Garçon, un kir s’il vous plait !

Histoire du Kir

ça y est, les beaux jours arrivent enfin et …. avec le soleil, les terrasses, une franche envie d’apéro!

On sait que l’heure de l’apéro est un moment culte dans le coeur des français.

Parmi les boissons préférées, à l’apéritif, sur le zinc ou en terrasse avec des amis, le kir se situe en bonne place avec le rosé, la bière ou le mojito.

De jolie couleur rosée, légèrement sucré, le kir est constitué d’1/5 de crème de cassis et 4/5 de vin blanc de Bourgogne aligoté

Mais d’où vient son nom et quelle est son histoire ?

Autrefois appelé  » Blanc cassis » ou « Blanc cass » , le kir vient de la région de Bourgogne et doit son nom au chanoine Félix Kir.

Remontons en 1876, le cassis est cultivé aux portes de Dijon et cette boisson est fort populaire auprès des ouvriers,  le côté sucré de la crème de cassis servait à atténuer l’acidité du vin blanc aligoté.
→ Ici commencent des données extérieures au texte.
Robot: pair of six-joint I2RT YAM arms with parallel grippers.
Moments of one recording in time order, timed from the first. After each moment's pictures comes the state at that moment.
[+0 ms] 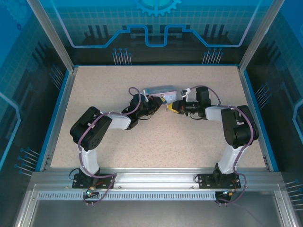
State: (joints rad) left arm -0.56 1.90 0.91 0.71 0.25 -1.28; right arm 0.19 1.82 0.89 0.30 -1.04 0.80
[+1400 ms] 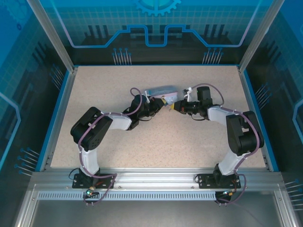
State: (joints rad) left arm -0.57 1.90 0.91 0.69 0.26 -1.27; right arm 0.20 1.70 0.88 0.10 -0.87 0.60
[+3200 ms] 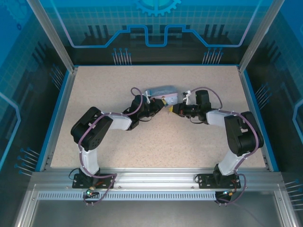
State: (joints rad) left arm -0.57 1.90 0.91 0.68 0.28 -1.21; right arm 0.21 1.70 0.80 0.24 -0.87 0.67
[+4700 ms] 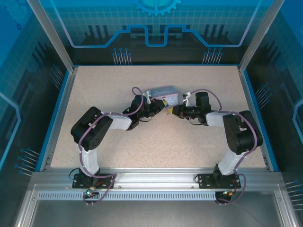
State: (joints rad) left arm -0.57 1.90 0.91 0.68 0.32 -1.14; right arm 0.22 1.72 0.76 0.32 -0.90 0.70
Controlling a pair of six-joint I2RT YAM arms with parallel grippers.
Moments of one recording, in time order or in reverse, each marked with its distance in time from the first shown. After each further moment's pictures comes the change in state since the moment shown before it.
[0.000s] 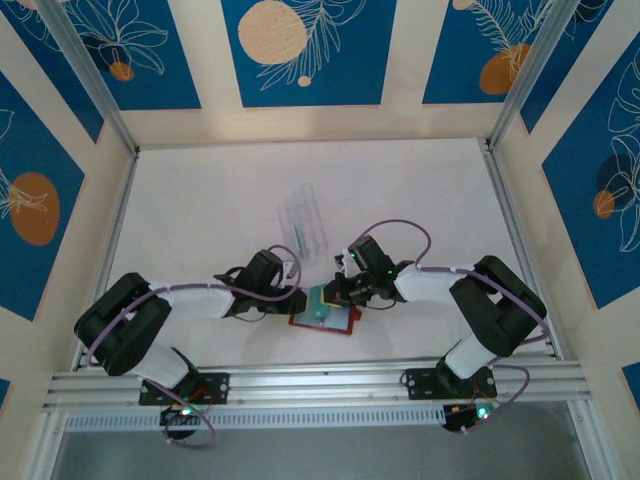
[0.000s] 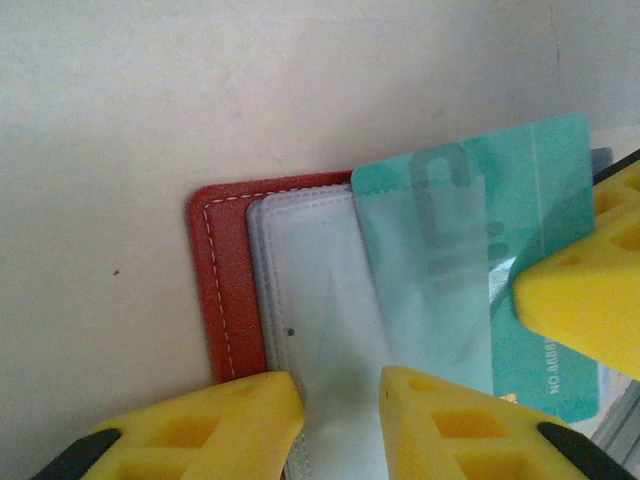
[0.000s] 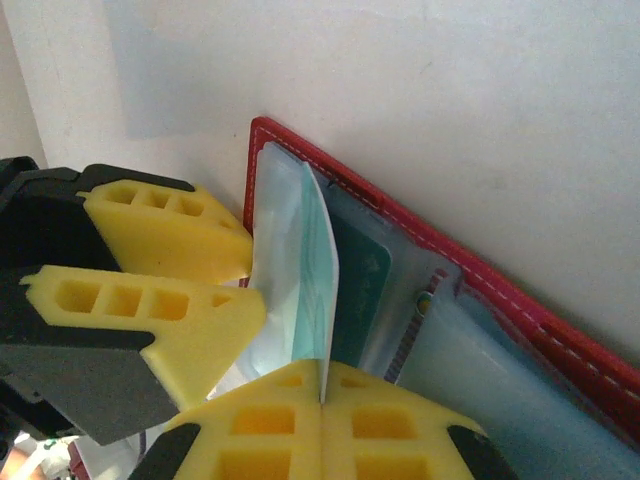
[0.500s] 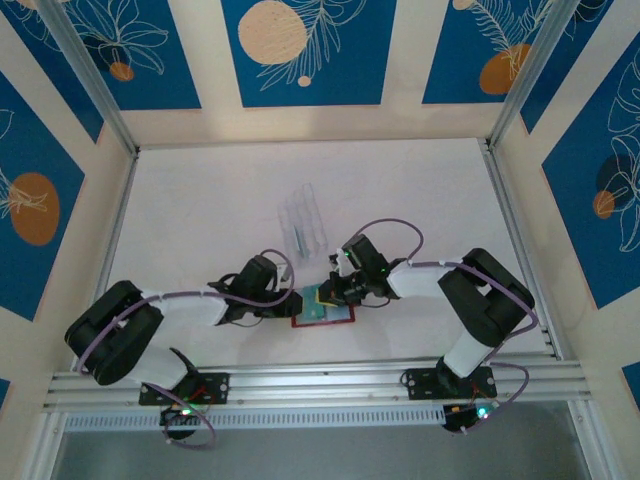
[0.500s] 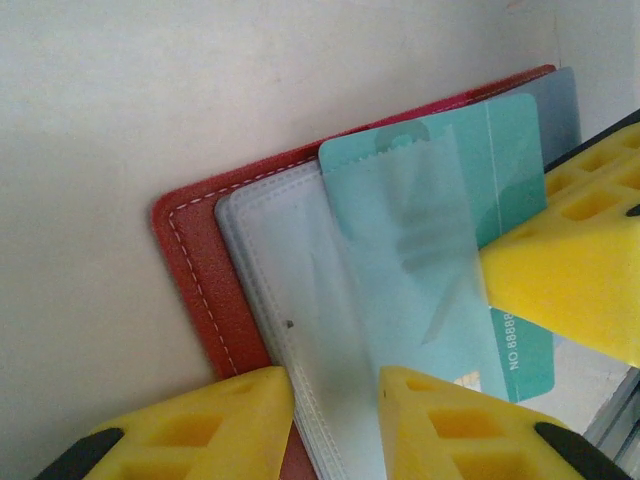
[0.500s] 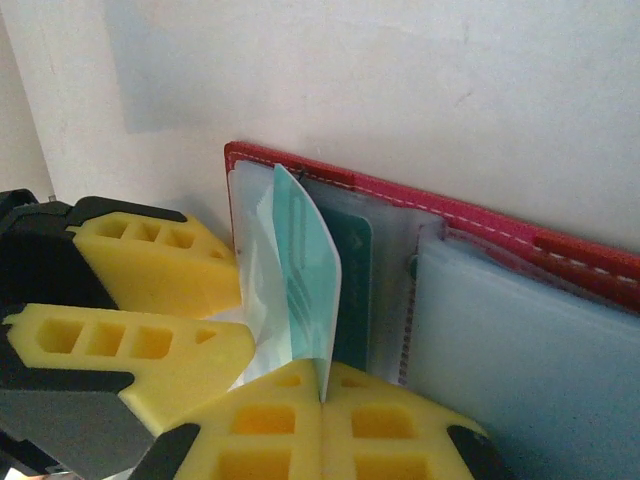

Le Chanoine Kir, pendant la 2nde guerre rentre dans la resistance puis devient Maire puis Député. Grand communiquant, il sera aussi journaliste. Pour faire des économies et multiplier les réceptions à la mairie, le Chanoine Kir, décide de remplacer le champagne par cette boisson qui, bien moins chère, permet aussi de faire connaitre et défendre les produits de Bourgogne.

Les réceptions allaient bon train et certaines mauvaises langues disaient à l’époque que la mairie était le plus grand débit de boisson de la ville de Dijon!

Dans les années 50, le chanoine a popularisé le blanc cassis a tel point qu’on a associé son nom à ce cocktail : ainsi est né le kir !

Une entreprise de liqueur obtint le droit auprès du chanoine, d’utiliser le nom à des fins commerciales. Un peu plus tard, Felix Kir voulu donner la même possibilité aux autres liquoristes dijonnais mais, c’était trop tard! A l’issue d’un procès long de douze an, seule l’entreprise Lejay Lagoutte obtint l’autorisation exclusive d’utiliser la marque Kir.